The Navier-Stokes limit of kinetic equations for low regularity data
Kleber Carrapatoso, Isabelle Gallagher, Isabelle Tristani
TL;DR
The paper proves a rigorous Navier–Stokes limit for kinetic equations (Boltzmann with/without cutoff and Landau) under low-regularity data by embedding the kinetic–fluid transition in a unified, sharp functional setting. It uses a fixed-point strategy on the Duhamel formulation, decomposing the kinetic semigroup into low- and high-frequency parts and carefully bounding data, source, linear, and nonlinear contributions. A macro-micro decomposition together with hypocoercivity-based spectral analysis yields precise convergence of the kinetic fluctuation to the NSF solution while the microscopic part vanishes in the same low-regularity norm, with the initial data designed via a Fourier-cutoff and smallness-balancing parameters α,β. The approach extends strong-solution convergence results to data with regularity as low as H^{1/2}_x, and covers not-too-soft collision regimes for Boltzmann and Landau, offering a unified, quantitative route to the fluid limit.
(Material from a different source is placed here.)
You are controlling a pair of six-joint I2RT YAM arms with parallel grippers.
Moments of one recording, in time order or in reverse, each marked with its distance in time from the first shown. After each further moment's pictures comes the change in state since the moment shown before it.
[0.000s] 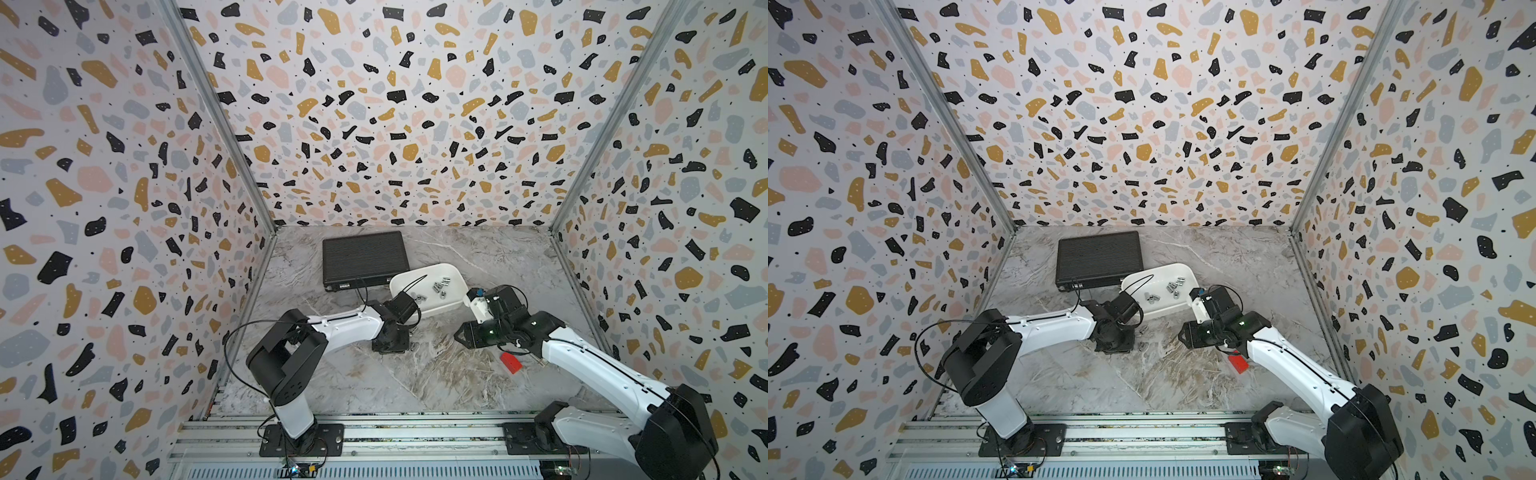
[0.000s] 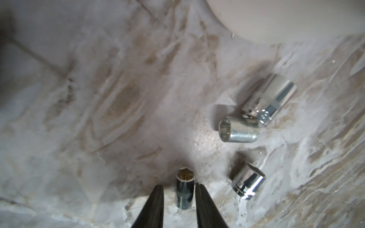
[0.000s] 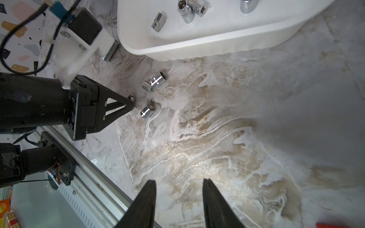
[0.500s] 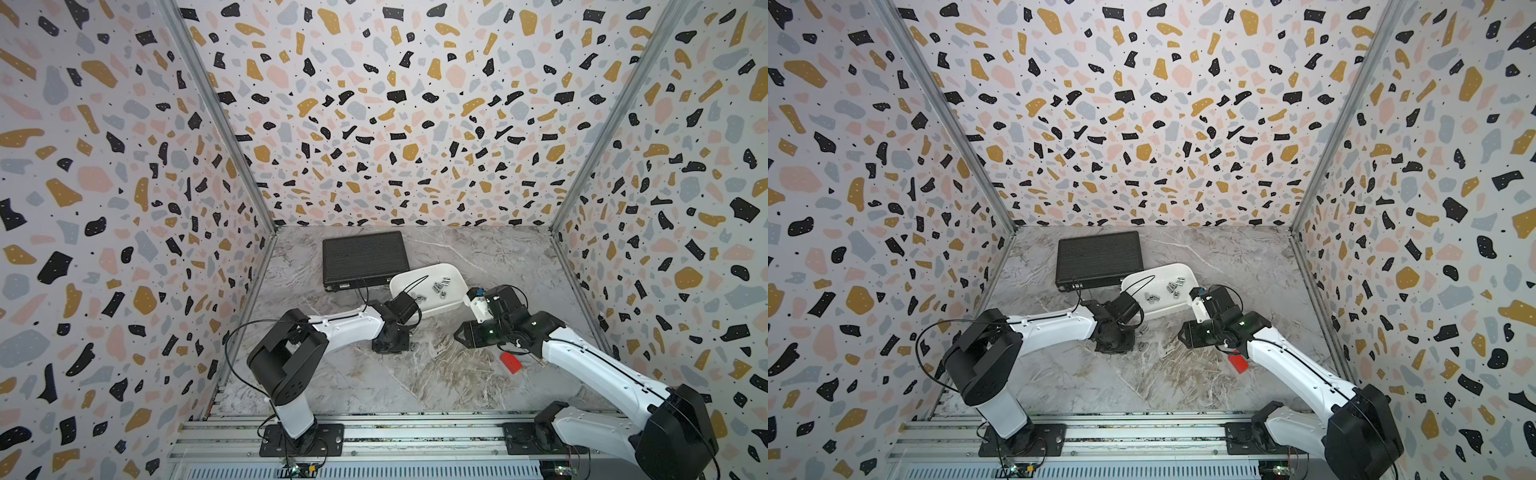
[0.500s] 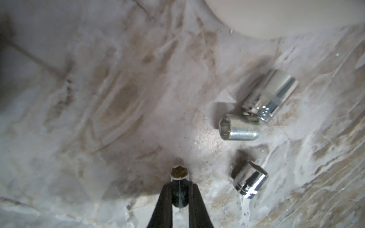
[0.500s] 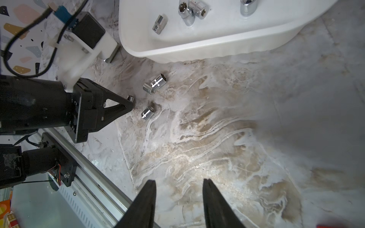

This has significance for rigorous derivations in kinetic theory from mesoscopic to macroscopic scales, with potential applicability to broader kinetic models and ill-prepared data scenarios in future work.
Abstract
In this paper, we investigate the link between kinetic equations (including Boltzmann with or without cutoff assumption and Landau equations) and the incompressible Navier-Stokes equation. We work with strong solutions and we treat all the cases in a unified framework. The main purpose of this work is to be as accurate as possible in terms of functional spaces. More precisely, it is well-known that the Navier-Stokes equation can be solved in a lower regularity setting (in the space variable) than kinetic equations. Our main result allows to get a rigorous link between solutions to the Navier-Stokes equation with such low regularity data and kinetic equations.